Arsinoë blames Achillas for this disaster. At her encampment she orders the general arrested, tried, and beheaded, all in the space of a single afternoon, and installs Ganymede at the head of the Egyptian forces. Ganymede quickly proves to be an exceptional general—almost as gifted as Caesar. He builds catapults and other war machines and launches a fierce attack on the Roman defenses. At the same time he manages to divert seawater into the underground aqueducts that carry fresh water from the Nile to vast cisterns supplying the entire city. This is far worse in military terms than the burning of the library.
Caesar paces restlessly. “Never have I faced such a clever adversary as this Ganymede!” he fumes, pounding his fist into his palm.
An idea strikes me, and I i
nterrupt his pacing and seize his hands. “Listen to me, my love!” I tell him urgently. “Alexandria is built on limestone. I learned that long ago from Demetrius, my old tutor. Limestone holds water. If you dig into it, Demetrius used to say, you will find fresh water.”

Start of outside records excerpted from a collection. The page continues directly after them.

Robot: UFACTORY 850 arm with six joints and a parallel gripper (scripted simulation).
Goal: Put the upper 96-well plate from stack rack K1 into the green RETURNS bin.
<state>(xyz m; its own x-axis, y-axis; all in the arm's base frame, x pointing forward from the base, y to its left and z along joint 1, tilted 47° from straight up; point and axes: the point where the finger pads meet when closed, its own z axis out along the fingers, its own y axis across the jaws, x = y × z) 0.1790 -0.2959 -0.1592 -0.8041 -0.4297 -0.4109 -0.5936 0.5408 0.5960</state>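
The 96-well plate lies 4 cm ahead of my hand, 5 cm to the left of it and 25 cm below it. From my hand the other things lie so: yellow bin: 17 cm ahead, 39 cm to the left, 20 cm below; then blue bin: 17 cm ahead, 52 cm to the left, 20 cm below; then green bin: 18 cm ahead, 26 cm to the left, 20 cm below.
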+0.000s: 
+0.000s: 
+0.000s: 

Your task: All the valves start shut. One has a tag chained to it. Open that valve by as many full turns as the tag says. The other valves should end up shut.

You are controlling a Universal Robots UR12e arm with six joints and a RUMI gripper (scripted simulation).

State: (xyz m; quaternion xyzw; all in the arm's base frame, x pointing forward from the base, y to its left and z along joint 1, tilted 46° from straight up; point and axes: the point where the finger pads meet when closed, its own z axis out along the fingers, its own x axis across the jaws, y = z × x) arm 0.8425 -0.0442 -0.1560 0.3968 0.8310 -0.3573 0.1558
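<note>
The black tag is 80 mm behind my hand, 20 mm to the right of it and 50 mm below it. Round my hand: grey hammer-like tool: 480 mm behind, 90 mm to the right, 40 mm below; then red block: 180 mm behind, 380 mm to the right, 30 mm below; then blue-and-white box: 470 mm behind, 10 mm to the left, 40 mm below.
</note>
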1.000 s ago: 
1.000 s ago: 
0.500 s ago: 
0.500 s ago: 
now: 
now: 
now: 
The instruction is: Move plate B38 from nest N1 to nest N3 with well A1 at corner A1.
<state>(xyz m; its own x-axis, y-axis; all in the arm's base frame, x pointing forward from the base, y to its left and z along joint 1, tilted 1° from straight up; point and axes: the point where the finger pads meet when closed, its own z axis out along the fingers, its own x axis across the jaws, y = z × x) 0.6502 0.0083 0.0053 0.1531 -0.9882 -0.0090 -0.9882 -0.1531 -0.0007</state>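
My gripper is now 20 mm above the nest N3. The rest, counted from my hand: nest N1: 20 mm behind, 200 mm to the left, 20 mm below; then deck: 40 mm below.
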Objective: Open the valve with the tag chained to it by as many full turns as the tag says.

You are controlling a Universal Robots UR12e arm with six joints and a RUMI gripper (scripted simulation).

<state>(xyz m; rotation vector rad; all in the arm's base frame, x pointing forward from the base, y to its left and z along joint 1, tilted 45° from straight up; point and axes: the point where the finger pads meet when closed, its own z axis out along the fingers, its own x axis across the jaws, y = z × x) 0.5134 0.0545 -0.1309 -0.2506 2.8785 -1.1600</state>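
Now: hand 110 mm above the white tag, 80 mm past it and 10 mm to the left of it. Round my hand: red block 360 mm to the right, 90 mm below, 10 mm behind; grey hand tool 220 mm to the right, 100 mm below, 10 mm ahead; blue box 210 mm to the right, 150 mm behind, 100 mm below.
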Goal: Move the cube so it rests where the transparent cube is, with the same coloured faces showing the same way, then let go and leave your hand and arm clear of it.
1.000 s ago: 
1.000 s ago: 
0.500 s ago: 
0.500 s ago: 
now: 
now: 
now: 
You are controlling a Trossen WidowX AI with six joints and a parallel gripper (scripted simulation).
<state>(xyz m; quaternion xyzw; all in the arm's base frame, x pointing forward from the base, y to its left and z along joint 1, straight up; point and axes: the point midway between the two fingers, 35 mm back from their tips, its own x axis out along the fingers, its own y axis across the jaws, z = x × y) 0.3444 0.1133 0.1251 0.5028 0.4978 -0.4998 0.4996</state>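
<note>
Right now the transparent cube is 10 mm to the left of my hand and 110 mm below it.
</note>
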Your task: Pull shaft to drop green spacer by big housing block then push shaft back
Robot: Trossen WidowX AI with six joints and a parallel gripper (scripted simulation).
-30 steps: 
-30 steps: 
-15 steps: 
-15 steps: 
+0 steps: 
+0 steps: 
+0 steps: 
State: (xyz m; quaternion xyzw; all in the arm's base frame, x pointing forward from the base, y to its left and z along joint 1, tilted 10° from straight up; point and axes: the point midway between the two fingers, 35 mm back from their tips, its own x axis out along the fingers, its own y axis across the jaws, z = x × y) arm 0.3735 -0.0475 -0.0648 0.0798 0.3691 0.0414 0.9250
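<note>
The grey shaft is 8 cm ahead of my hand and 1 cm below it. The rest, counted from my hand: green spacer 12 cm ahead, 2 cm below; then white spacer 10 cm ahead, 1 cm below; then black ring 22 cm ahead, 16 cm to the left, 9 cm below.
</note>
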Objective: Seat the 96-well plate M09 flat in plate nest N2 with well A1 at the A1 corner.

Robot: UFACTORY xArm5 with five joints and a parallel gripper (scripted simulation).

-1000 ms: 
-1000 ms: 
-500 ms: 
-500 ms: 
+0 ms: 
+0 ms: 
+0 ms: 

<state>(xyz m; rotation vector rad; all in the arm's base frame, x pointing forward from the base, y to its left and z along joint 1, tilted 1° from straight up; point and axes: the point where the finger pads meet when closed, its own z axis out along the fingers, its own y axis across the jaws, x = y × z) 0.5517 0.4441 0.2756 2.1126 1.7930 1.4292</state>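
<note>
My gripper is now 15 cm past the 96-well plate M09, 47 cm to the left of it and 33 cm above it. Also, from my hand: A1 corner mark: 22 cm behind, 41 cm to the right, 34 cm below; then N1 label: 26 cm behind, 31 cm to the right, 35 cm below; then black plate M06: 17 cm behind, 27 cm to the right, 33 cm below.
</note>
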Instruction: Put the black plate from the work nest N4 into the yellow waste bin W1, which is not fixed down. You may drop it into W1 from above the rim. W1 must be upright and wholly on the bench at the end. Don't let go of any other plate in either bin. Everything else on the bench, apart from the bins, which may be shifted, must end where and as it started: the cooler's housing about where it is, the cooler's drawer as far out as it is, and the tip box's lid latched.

Caesar stares at me. Then he sweeps me into his arms, lifts me off my feet, and kisses me hard. “Brilliant, Cleopatra! We shall start digging at once!”
He gathers all the men under his command and orders wells to be dug in every part of the city. As I predicted, he finds an abundance of fresh water—just in time, too, for thirst and panic have already begun to undermine his troops. Within days of the water crisis being resolved, military reinforcements arrive from Rome. Caesar is jubilant.
But his jubilation is short-lived. Ganymede is reportedly rebuilding his burned-out Egyptian navy, commandeering ships from up and down the Mediterranean coast, even resorting to stripping the wooden roofs from houses to build more ships. Caesar and I are dining alone, discussing this development, when Irisi bursts in, tearful and breathless: “My queen,” she cries, her voice breaking, “the royal boat! It has been destroyed! Captain Mshai was stabbed to death and his body thrown into the lake. Ganymede has ordered his men to use the wood from your boat to build his own warship.”
I have scarcely taken in the devastating news when a messenger informs Caesar that Ganymede’s navy is preparing to attack. “At sunrise tomorrow, my lord,” says the messenger.
“How is this possible?” I want to know. “It is almost beyond belief that he has the ships for such an attack!”
“And the foolhardiness to try it,” Caesar replies angrily. He calls for a servant to bring him his cloak of imperial purple. “This is the battle that will end the war,” he declares, fastening the gold clasp.